4) How has Viniyoga helped your patients in their healing process?

During my time at the VA hospital, the main benefit that I noted from observation and evaluation forms filled out at the end of each program was a result of pranayama. I would teach the group 10-12 times each month and the constant repetition, reinforcement and progressive teaching allowed the Veterans to experience lowered anxiety, some pain relief and improved sleep. The training I received during the yoga therapy course prepared me for modifying techniques and sequencing pranayama for highly traumatized veterans.

5) What challenges have you faced in bringing Viniyoga to the medical setting?

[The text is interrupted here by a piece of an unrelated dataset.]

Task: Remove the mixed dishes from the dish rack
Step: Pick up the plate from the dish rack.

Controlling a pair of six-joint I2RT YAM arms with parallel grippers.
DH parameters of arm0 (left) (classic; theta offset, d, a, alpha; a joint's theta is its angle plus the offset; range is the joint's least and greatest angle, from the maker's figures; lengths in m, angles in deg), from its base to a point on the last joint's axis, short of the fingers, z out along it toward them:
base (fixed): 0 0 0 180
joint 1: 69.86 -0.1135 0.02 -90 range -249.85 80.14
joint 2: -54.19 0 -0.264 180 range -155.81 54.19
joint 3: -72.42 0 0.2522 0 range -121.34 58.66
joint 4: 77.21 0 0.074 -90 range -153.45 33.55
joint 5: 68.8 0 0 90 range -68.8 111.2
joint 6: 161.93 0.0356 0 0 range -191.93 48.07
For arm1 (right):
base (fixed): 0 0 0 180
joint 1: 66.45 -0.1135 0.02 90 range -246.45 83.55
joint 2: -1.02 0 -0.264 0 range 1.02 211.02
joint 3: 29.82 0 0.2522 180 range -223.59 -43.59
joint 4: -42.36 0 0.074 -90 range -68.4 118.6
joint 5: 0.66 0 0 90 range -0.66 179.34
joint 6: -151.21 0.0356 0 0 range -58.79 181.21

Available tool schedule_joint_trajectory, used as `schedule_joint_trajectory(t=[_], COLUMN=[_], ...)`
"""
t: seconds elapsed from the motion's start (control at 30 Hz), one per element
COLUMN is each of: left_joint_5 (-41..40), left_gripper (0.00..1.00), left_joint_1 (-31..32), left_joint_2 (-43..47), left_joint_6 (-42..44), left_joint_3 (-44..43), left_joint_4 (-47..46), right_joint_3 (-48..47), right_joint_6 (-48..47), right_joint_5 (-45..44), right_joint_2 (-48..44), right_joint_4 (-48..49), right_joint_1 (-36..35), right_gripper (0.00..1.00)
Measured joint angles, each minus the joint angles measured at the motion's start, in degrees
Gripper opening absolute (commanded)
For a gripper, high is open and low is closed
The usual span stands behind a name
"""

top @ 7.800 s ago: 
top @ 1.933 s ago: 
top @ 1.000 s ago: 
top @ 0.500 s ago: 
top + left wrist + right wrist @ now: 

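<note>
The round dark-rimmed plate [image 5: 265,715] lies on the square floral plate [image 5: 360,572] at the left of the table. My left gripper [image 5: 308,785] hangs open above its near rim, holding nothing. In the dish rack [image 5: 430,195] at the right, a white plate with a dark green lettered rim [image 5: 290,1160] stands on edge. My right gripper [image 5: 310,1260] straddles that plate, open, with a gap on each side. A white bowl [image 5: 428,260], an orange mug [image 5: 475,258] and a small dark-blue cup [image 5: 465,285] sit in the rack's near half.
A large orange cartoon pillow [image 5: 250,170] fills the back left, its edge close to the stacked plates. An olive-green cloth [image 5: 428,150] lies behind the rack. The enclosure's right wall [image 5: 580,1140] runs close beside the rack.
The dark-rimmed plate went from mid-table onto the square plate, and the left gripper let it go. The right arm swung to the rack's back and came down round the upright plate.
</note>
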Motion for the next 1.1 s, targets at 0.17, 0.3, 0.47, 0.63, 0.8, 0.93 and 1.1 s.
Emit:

The EBPTU program closed in 2016, Dr. Heinecke moved to another VA hospital across the country, and the new program did not have the managerial support to provide yoga therapy services. My attempts to educate the new management and present what had been accomplished in previous years fell on “deaf ears.” Eventually the new contract award went to a sports fitness company operating out of another city. Also, I felt that the VA, a huge nationwide bureaucracy, was looking for a program that could be standardized and replicated with ease. What Dr Heinecke appreciated and understood was the ability of viniyoga to meet the individual wherever they were in their healing process and modify practices each month according to the capacity of the group. In fact, Dr. Heinecke contacted me from Florida where he was working and asked me to send some simple breathing practices to include in his work. I think the primary point of entry into a medical setting is more easily facilitated when the managers/decision makers have had personal experience or heard from reliable trusted sources about the benefits of yoga.

6) How do you see the role of Viniyoga in the future of Viniyoga Therapy in the world?

Based upon my work at the VA, and my private yoga therapy practice where I see a variety of students with many different challenges- cancer, orthopedic, auto-immune, trauma, there is tremendous potential for Viniyoga to increase the acceptance and practice of yoga as a complementary healing modality. People are looking for help with chronic issues such as sleep, anxiety, pain, and autoimmune illnesses. Viniyoga has given me the tools to help my students become self-empowered, responsible for their health and well-being. To end on a positive note, I was recently contacted by the Human Resources manager from one of our fire district offices asking for a proposal to offer yoga therapy services to their fire fighters. Step by step our excellent work has the potential to help so many people facing increasing challenges in their daily lives.